Mass Spectrometry Method Provides Insights Into Insecticide Resistance

When pests gain resistance to insecticides, they can threaten food crops across the globe. But researchers have struggled to understand some of the mechanisms insect cells use to withstand these chemicals, which makes it difficult for scientists to design ways to combat resistance. Now, using a mass spectrometry technique, researchers in Australia have explained how fruit flies express a single gene at high levels to rid themselves of a common insecticide (Anal. Chem. 2014, DOI: 10.1021/ac404188g).

One way insects thwart insecticides is through a process called metabolic resistance, says Philip Batterham of the University of Melbourne, in Australia. The bugs’ cells develop chemical pathways that break down the insecticide and prevent it from causing harm.

Previously, researchers tracked the metabolism of insecticides using compounds labeled with carbon-14. But the slow decay of carbon-14 means that scientists might follow these experiments for weeks to months to get a detectable signal within the insect tissues. Batterham, a biologist, along with chemists Richard A. J. O’Hair and William A. Donald, thought that combining mass spectrometry with labeled insecticides might provide a faster, more sensitive solution to the problem.

The method is called twin ion mass spectrometry, and pharmacologists have previously used the technique to track the metabolism of brominated drugs. To monitor metabolism of an insecticide, researchers expose the insects to an unlabeled chemical and one labeled with carbon-13. Then, when the researchers analyze molecules in samples from the insects via mass spectrometry, the metabolites of the insecticide show up as pairs of ions, or twins: one that’s labeled and another that’s unlabeled.

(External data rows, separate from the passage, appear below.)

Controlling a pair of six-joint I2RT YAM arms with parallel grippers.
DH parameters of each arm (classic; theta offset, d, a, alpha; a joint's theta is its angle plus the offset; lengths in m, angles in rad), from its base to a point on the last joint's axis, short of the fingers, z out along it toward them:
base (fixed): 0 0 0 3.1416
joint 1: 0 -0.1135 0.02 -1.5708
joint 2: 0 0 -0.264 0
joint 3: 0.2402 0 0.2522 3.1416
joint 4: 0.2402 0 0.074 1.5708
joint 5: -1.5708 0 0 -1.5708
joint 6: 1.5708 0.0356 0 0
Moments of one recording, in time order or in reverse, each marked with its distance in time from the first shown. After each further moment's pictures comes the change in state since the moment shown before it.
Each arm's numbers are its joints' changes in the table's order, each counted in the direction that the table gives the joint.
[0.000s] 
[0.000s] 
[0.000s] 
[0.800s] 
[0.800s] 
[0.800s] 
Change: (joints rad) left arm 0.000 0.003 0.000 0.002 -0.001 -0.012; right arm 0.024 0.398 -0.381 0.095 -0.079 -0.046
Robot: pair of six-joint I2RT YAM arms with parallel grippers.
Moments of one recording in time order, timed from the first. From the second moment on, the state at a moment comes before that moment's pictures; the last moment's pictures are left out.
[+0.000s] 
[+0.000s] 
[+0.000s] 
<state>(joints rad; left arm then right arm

The Australian team fed a nonlethal dose of a mix of unlabeled and carbon-13-labeled imidacloprid to fruit fly larvae. Imidacloprid is a commonly used neonicotinoid insecticide that has been implicated in colony collapse disorder in honeybees. After six hours, they separated out the insects’ excretions, crushed the bugs, and analyzed them for metabolites. Even with samples from a single insect, they could identify metabolites of the insecticide.

The method helped them to piece together how the insects resist imidacloprid. Batterham and his colleagues had previously discovered that a single gene was responsible for metabolic resistance to many insecticides, including DDT and imidacloprid, when expressed at high levels in the bugs (Science 2002, DOI: 10.1126/science.1074170). The results seemed contradictory because the gene codes for an enzyme that breaks down imidacloprid into smaller, but more toxic, compounds. With this new technique, the team could follow the chemicals’ fates through different fly strains with varying expression levels of the enzyme. They found that the more toxic metabolites were also easier for insects to excrete, which prevents the chemicals from reaching the brain where they cause harm.

The technique allowed the researchers to demonstrate a causal link between the overexpression of one gene and insecticide resistance, says Xianchun Li of the University of Arizona, Tucson. Previously researchers didn’t have enough direct evidence to link the two, he says.

Batterham says his team next would like to look at where these reactions occur within fruit flies and examine how insecticides interact with resistance genes that occur in other pest insects.